Kinetics of Cu6Sn5 and Cu3Sn intermetallic compounds growth and isothermal solidification during Cu-Sn transient liquid phase sintering process

Abstract

The kinetics of Cu-Sn intermetallic compounds (IMCs) growth relates to the materials preparation, process regulation and reliability prediction in the new energy field and electronic packaging industry. As a typical instance that Cu-Sn IMCs are involved with, this work investigated the kinetics of Cu-Sn IMCs growth and isothermal solidification of Cu-Sn transient liquid phase sintering (TLPS) process for high temperature resistant packaging of the third-generation semiconductors power devices.

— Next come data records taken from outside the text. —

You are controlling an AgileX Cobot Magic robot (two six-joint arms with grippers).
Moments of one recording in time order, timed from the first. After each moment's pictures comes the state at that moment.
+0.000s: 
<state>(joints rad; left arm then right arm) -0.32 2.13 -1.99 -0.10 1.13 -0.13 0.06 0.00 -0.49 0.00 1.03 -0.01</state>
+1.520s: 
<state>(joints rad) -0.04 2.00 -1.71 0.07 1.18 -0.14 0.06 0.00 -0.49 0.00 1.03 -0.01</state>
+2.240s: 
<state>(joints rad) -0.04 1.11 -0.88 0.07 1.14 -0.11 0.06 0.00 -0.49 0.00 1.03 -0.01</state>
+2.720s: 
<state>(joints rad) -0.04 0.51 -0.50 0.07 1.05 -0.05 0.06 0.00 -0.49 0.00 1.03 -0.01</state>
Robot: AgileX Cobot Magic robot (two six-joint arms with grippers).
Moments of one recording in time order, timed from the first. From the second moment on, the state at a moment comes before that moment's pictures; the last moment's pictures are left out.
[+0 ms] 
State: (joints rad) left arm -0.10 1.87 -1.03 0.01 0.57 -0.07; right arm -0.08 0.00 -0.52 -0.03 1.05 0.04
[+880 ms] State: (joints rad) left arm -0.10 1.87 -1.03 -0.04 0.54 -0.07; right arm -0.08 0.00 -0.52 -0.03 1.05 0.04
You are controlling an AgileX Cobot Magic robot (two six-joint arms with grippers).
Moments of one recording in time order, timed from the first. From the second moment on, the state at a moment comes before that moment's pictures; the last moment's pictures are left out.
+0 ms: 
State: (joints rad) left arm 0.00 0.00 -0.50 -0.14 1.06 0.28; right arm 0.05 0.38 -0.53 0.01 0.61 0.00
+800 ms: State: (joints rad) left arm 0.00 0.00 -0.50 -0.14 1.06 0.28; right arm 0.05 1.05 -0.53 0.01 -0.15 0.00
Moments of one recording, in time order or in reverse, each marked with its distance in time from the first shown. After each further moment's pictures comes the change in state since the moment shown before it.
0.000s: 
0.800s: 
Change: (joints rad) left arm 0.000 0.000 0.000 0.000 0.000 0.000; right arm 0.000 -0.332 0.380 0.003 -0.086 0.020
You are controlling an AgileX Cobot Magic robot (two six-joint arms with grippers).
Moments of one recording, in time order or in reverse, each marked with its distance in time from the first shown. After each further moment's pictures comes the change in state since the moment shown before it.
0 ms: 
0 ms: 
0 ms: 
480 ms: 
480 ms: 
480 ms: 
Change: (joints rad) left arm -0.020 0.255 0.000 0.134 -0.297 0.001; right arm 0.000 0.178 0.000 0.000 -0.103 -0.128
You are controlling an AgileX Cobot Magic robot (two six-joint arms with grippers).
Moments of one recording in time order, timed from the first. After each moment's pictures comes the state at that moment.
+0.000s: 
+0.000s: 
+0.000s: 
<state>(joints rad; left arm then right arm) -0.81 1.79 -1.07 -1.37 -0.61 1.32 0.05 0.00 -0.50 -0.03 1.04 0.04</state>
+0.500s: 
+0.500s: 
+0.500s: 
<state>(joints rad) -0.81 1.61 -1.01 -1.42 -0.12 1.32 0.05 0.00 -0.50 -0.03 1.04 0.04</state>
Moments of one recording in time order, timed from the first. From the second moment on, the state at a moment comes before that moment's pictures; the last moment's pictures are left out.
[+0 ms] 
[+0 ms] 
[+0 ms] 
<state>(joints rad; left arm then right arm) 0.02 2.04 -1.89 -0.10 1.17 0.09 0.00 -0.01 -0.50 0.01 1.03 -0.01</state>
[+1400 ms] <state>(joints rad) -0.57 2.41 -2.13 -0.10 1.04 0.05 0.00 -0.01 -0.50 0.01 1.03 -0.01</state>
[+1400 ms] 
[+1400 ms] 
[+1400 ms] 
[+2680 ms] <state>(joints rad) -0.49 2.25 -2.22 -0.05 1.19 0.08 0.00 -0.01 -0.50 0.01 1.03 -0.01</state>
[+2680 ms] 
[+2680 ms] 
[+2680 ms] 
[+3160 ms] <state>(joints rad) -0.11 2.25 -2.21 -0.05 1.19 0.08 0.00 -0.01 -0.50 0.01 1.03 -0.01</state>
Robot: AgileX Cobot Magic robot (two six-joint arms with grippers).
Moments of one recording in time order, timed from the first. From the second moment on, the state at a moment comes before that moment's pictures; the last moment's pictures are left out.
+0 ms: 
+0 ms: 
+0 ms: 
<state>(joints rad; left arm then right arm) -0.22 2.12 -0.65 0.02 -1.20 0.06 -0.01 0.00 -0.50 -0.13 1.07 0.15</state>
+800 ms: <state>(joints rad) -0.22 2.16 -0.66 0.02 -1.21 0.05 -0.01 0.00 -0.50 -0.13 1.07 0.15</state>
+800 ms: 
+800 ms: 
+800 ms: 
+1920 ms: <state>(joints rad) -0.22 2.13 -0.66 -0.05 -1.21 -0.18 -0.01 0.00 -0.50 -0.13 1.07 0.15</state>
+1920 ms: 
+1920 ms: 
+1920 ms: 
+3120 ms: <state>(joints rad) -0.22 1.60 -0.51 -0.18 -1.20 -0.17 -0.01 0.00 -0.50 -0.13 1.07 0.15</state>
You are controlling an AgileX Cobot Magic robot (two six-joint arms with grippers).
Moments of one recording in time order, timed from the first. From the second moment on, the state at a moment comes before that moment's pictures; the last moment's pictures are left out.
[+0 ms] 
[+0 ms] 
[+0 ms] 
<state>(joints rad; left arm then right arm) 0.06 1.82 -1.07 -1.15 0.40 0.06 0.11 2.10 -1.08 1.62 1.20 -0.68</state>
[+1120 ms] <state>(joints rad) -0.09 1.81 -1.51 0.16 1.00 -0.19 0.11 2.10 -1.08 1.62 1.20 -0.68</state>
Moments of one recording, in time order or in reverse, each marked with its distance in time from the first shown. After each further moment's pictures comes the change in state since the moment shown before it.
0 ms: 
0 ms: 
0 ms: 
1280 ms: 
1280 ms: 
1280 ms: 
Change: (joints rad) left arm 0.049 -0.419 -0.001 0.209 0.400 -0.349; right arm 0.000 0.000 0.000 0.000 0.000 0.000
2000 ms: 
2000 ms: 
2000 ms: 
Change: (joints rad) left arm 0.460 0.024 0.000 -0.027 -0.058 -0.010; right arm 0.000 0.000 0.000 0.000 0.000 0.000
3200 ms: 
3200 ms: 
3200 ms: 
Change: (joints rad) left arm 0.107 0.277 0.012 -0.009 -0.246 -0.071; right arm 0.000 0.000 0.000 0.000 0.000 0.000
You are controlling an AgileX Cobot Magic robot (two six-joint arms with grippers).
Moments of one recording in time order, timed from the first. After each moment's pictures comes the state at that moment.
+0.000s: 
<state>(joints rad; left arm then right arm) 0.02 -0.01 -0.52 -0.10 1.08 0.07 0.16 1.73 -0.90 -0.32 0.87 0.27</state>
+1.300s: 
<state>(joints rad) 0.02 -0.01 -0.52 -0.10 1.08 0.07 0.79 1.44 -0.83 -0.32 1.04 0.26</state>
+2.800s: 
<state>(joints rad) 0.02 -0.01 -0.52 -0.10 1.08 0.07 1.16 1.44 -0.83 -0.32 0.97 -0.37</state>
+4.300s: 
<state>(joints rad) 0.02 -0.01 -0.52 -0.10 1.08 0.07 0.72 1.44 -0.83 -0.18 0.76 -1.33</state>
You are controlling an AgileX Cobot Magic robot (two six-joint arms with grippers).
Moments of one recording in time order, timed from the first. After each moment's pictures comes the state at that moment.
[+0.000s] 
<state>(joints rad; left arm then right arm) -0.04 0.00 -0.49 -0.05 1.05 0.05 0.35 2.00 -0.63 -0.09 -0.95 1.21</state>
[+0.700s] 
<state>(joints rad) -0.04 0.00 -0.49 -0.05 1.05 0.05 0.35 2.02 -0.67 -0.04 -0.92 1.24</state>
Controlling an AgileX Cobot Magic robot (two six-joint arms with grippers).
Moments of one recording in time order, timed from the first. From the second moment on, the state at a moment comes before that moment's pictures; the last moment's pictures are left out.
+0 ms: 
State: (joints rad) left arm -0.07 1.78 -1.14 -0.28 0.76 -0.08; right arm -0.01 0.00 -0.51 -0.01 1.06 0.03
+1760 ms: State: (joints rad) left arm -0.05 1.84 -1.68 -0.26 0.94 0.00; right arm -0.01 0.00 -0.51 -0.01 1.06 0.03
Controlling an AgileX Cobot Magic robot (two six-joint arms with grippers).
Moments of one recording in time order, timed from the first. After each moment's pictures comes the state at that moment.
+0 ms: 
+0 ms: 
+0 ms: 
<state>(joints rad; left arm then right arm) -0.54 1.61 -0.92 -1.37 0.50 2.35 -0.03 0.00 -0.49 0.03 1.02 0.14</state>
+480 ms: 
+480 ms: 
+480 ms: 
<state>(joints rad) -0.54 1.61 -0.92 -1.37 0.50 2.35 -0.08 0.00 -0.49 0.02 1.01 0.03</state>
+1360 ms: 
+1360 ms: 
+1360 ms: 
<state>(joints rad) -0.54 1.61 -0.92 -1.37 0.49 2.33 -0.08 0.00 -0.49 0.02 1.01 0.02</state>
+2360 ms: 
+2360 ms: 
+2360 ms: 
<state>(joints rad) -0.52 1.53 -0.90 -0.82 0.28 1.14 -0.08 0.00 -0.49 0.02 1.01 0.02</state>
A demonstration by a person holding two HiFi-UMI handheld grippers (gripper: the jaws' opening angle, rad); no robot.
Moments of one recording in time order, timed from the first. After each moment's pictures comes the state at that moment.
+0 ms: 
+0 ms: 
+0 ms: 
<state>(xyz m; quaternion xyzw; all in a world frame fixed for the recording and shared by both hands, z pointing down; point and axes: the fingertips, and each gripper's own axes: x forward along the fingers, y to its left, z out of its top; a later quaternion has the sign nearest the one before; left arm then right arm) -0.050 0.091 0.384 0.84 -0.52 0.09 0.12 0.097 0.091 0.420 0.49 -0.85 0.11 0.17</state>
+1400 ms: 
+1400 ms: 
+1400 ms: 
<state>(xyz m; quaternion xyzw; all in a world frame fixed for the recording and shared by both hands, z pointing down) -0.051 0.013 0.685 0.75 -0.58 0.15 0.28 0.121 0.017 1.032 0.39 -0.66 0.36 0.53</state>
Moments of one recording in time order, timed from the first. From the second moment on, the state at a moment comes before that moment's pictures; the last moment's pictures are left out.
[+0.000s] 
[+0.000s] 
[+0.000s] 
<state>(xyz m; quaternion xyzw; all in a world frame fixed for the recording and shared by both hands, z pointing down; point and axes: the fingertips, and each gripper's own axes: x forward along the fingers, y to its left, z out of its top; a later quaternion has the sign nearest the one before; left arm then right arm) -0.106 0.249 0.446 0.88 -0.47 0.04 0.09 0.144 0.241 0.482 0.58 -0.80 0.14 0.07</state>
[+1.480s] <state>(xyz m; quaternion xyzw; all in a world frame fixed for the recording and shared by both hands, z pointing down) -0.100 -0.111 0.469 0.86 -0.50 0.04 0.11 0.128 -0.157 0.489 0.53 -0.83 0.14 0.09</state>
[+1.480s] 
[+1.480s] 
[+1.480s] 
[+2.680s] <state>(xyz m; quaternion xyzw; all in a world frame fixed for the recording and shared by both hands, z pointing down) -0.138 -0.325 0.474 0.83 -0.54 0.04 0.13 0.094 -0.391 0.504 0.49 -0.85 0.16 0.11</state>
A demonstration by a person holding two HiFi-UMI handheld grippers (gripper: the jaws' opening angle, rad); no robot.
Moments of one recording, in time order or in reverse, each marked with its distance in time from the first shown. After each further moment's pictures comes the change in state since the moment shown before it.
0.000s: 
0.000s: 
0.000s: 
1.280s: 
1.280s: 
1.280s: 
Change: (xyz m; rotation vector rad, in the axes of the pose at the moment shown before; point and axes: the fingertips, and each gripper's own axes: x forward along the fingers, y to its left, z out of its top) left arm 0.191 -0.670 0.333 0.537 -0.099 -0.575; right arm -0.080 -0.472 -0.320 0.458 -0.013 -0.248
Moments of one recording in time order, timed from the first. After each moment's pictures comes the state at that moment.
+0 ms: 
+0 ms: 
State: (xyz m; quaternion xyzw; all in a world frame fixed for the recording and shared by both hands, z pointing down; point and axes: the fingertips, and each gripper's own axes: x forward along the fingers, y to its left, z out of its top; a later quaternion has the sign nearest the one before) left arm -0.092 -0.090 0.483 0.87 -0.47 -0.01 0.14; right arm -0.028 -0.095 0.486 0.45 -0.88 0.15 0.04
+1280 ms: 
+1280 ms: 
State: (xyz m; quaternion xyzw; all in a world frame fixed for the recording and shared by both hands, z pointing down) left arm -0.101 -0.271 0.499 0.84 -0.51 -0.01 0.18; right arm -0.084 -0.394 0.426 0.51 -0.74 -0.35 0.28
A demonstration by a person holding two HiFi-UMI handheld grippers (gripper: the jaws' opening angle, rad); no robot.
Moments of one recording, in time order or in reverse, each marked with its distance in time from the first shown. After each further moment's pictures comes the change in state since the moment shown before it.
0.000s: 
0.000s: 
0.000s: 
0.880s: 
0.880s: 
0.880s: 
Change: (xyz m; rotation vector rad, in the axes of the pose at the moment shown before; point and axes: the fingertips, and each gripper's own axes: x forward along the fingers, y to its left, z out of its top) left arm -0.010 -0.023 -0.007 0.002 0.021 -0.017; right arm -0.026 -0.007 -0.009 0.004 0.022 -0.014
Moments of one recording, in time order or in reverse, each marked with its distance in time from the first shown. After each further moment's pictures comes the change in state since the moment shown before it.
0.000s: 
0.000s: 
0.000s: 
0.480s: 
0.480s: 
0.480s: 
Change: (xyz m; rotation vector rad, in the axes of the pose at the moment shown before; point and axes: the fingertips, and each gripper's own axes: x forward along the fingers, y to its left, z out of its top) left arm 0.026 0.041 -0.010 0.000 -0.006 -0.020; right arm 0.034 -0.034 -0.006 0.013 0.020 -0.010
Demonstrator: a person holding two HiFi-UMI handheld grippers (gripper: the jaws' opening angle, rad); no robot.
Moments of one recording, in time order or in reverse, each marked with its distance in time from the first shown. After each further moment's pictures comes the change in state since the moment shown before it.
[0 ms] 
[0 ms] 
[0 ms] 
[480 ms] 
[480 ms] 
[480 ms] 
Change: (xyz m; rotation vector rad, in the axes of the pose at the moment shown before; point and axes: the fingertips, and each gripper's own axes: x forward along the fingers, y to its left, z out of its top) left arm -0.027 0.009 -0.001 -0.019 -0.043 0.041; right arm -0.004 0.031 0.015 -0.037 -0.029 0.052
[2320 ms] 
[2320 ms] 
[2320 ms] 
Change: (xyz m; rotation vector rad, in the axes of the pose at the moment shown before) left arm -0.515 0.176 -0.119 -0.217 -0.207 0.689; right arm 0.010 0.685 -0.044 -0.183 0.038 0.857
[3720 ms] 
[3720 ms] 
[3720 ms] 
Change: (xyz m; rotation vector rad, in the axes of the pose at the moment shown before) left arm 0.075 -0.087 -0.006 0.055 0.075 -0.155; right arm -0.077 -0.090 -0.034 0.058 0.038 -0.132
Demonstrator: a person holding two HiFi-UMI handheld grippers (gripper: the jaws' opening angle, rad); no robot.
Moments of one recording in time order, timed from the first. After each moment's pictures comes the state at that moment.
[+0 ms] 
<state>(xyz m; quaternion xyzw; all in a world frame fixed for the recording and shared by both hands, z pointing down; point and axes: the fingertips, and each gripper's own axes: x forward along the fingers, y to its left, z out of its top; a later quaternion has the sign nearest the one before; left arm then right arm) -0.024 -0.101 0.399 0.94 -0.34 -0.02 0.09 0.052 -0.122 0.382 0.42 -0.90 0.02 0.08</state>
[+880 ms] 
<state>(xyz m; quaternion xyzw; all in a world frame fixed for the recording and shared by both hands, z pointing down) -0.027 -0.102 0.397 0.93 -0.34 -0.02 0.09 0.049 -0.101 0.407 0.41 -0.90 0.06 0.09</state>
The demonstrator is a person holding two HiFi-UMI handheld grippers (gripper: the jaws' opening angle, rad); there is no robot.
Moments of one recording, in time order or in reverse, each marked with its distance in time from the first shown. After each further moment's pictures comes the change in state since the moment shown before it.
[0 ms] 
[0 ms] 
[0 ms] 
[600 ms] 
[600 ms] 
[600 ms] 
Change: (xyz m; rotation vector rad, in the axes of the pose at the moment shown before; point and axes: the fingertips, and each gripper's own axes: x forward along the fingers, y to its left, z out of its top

A three-dimensional kinetics model of Cu/Sn solid/liquid interfacial reaction and the corresponding kinetics equations of Cu6Sn5 and Cu3Sn growth was established. Based on Cu-Sn IMCs growth kinetics, a parameter ξSn called the residual rate of Sn was defined to characterize the isothermal solidification kinetics of Cu-Sn TLPS process. By measuring the volume fraction of Cu and Sn, the quality fraction of residual Cu and Sn and produced Cu-Sn IMCs were determined, and thus the kinetics of Cu-Sn IMCs growth and the isothermal solidification of Cu-Sn TLPS process were experimentally studied to validate the theoretical model. The results showed that the theoretical results predicted by the model were well-matched with experimental results. Besides rising temperature, the kinetics of Cu-Sn IMCs growth and the isothermal solidification can be remarkably accelerated by decreasing Cu particle size. Reducing Sn content does not affect the kinetics of Cu-Sn IMCs growth but helps to shorten the isothermal solidification time of Cu-Sn TLPS process.